[Items from a data source]
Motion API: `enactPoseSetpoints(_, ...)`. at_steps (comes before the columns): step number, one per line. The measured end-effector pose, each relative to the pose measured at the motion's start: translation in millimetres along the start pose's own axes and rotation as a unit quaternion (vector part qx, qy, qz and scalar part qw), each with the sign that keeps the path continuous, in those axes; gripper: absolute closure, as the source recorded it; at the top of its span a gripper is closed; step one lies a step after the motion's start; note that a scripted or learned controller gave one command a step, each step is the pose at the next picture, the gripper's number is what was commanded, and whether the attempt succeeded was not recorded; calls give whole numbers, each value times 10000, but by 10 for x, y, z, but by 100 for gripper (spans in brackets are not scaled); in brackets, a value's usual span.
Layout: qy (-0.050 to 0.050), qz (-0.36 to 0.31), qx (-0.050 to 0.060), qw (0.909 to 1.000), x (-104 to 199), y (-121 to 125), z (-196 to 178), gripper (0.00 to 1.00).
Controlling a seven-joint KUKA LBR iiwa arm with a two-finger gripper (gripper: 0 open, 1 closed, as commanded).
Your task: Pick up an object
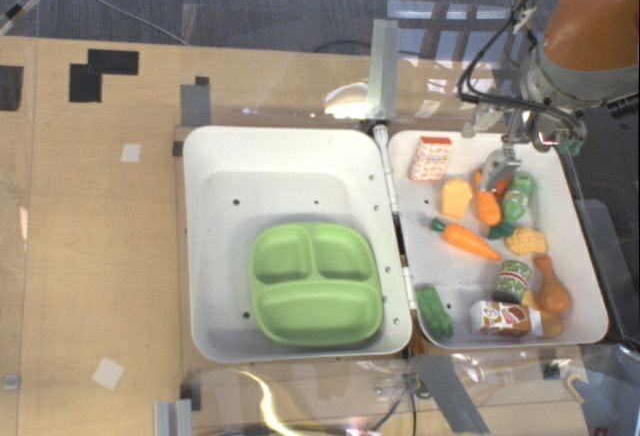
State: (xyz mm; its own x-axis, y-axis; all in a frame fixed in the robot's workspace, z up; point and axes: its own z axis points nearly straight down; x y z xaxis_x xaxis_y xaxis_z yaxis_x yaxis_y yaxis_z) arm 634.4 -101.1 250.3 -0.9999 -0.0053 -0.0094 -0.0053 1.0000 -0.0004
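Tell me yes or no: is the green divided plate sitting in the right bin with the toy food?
No, the green divided plate lies in the left bin, while the toy carrot and other food sit in the right bin.

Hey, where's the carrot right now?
The carrot lies in the right bin, near its middle, below the small orange piece and left of the corn cob.

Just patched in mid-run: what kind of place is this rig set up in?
Most likely a robotics lab bench for pick tests, not a kitchen: two white bins on a taped wooden bench, toy food like a plastic carrot, and a green divided plate.
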Motion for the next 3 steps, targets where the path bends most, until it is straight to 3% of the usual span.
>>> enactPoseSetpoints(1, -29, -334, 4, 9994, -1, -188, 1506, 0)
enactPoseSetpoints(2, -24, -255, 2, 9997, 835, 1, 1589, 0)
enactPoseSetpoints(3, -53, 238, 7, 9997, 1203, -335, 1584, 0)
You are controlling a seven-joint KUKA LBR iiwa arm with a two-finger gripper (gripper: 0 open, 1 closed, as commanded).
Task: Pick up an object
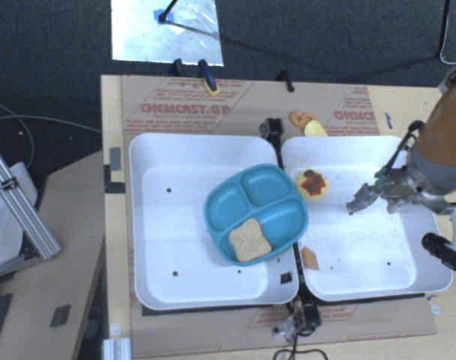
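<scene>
A blue divided plate (256, 211) rests tilted across the left bin's (168, 223) right rim, with a slice of toast (250, 241) in its near compartment. A small round pizza-like toy (312, 184) with red topping lies at the upper left of the right bin (378, 268). My gripper (361, 199) hangs low over the right bin, a short way to the right of that toy and apart from it. Nothing shows in its grasp. A small orange scrap (309, 258) lies by the right bin's left wall.
Behind the bins on the cardboard lie a yellow piece (315, 129) and an orange piece (301, 118). A black clamp (271, 128) sits at the divide between the bins. The arm's grey and orange body (445, 145) covers the right bin's far right side.
</scene>
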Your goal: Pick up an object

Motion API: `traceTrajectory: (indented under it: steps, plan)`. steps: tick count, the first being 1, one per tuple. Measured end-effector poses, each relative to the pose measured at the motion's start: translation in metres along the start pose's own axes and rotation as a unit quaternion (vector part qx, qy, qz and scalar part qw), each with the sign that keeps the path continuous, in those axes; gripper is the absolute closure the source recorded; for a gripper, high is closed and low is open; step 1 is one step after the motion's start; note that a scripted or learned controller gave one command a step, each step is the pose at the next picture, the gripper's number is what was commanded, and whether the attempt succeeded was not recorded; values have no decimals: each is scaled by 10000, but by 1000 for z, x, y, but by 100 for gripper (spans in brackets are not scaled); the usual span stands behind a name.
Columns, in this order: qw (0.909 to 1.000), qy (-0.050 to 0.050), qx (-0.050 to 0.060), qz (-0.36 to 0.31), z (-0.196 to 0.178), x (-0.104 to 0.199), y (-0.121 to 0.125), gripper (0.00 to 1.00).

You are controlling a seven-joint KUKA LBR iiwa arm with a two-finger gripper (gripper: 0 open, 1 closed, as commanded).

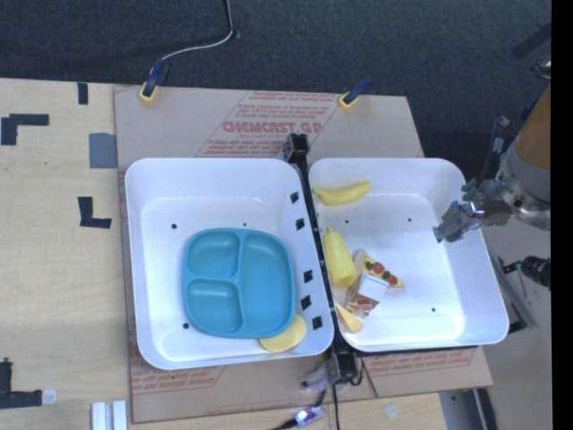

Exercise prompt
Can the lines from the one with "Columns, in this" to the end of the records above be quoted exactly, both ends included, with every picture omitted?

Reply to the task
Columns, in this order: qw (0.909 to 1.000), qy (-0.050 to 0.050), qx (-0.050 to 0.060), qz (-0.36 to 0.31), z (-0.196 to 0.178), x (-0.104 to 0.199), y (-0.121 to 0.125), gripper (0.00 to 1.00).

You are controlling a seven-joint KUKA LBR iiwa arm with a two-finger gripper (gripper: 0 open, 1 closed, as commanded).

Nothing remains to add to the answer.